ECLI:NL:RBDHA:2024:17850
Rechtbank Den Haag
- Voorlopige voorziening+bodemzaak
- M. Kraefft
- J.P. Ankum
- Rechtspraak.nl
Beoordeling van asielaanvraag en voorlopige voorziening in het kader van de Dublinverordening met betrekking tot Frankrijk
In deze uitspraak van de Rechtbank Den Haag, gedateerd 20 september 2024, wordt het beroep van eiser tegen het niet in behandeling nemen van zijn asielaanvraag beoordeeld. Eiser, een Iraanse nationaliteit, heeft eerder asielaanvragen ingediend in Duitsland en Frankrijk, die beide zijn afgewezen. De rechtbank oordeelt dat de aanvraag van eiser niet in behandeling kan worden genomen omdat Frankrijk verantwoordelijk is op basis van de Dublinverordening. De rechtbank heeft vastgesteld dat Nederland op 25 april 2024 een verzoek om terugname bij Frankrijk heeft ingediend, dat door Frankrijk op 27 mei 2024 is aanvaard.

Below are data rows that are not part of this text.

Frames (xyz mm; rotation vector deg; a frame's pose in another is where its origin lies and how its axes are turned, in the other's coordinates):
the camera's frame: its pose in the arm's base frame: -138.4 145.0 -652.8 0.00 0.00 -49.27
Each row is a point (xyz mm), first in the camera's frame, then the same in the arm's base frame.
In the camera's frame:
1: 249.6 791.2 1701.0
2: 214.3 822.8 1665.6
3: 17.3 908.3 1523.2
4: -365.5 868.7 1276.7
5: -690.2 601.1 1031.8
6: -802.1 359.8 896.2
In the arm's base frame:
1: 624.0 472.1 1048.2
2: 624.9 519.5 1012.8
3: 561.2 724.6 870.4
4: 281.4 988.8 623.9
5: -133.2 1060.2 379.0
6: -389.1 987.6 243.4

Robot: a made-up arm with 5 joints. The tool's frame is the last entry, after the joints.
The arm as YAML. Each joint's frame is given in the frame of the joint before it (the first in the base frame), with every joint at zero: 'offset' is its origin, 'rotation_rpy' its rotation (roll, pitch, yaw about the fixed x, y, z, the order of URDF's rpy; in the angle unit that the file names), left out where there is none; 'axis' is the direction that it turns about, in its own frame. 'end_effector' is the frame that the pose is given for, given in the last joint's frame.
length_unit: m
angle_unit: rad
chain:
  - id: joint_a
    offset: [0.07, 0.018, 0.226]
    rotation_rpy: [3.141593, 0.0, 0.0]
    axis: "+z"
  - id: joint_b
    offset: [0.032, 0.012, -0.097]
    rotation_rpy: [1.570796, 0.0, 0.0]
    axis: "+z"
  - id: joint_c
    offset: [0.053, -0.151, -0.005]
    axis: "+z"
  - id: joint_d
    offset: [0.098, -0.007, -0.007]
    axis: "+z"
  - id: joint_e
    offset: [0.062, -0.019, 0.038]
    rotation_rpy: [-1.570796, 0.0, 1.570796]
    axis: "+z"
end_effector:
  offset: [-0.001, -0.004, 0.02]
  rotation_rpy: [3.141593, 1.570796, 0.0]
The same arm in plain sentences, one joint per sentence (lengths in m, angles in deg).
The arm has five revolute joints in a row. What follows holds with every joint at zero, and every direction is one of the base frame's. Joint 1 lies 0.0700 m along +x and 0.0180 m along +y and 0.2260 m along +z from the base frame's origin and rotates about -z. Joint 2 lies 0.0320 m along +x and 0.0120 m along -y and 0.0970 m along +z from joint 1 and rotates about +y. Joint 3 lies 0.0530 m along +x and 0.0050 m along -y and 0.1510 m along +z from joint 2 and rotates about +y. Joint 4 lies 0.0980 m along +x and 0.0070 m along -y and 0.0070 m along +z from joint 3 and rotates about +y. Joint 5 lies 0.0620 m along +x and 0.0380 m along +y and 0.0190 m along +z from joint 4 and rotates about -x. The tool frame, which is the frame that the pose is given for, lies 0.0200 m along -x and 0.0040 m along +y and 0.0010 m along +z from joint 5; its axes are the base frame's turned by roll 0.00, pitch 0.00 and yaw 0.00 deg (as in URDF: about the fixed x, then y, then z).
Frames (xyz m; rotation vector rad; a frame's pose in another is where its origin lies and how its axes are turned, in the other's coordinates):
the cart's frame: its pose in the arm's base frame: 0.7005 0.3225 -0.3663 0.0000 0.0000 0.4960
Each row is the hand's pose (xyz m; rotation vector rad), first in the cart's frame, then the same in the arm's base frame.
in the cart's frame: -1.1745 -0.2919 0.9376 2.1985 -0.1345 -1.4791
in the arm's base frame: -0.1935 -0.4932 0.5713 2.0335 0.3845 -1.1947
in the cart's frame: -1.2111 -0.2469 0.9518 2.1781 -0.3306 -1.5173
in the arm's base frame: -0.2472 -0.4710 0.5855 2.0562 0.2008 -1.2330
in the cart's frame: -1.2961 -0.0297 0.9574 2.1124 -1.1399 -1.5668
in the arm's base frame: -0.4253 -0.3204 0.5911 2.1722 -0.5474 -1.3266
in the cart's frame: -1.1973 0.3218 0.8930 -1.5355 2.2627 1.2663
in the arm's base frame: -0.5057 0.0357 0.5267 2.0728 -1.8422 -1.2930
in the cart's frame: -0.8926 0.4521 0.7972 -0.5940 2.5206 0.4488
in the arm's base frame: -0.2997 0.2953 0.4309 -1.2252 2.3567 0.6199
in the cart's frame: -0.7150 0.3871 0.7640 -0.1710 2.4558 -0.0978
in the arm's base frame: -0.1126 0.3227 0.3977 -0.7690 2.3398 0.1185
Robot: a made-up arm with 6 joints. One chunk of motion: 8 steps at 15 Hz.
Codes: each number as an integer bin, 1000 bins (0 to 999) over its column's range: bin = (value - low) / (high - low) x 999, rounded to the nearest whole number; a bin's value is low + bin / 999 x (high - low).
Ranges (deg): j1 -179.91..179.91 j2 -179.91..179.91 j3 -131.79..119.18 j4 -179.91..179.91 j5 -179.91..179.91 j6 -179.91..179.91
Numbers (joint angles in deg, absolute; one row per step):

De rechtbank heeft het interstatelijk vertrouwensbeginsel toegepast en geconcludeerd dat er geen structurele tekortkomingen zijn in de asielprocedure en opvangvoorzieningen in Frankrijk, zoals eerder vastgesteld door de Afdeling bestuursrechtspraak van de Raad van State. Eiser heeft aangevoerd dat hij bang is voor onvoldoende opvang in Frankrijk, maar de rechtbank volgt dit argument niet. De rechtbank heeft ook de informatie uit het AIDA-rapport van 2024 en eerdere rapporten in overweging genomen en geconcludeerd dat de situatie in Frankrijk niet zodanig is dat het interstatelijk vertrouwensbeginsel niet kan worden toegepast.
De rechtbank verklaart het beroep ongegrond en wijst het verzoek om een voorlopige voorziening af, wat betekent dat eiser moet worden overgedragen aan Frankrijk. Eiser krijgt geen proceskostenvergoeding. De uitspraak is openbaar gemaakt en partijen kunnen in hoger beroep gaan bij de Afdeling bestuursrechtspraak van de Raad van State.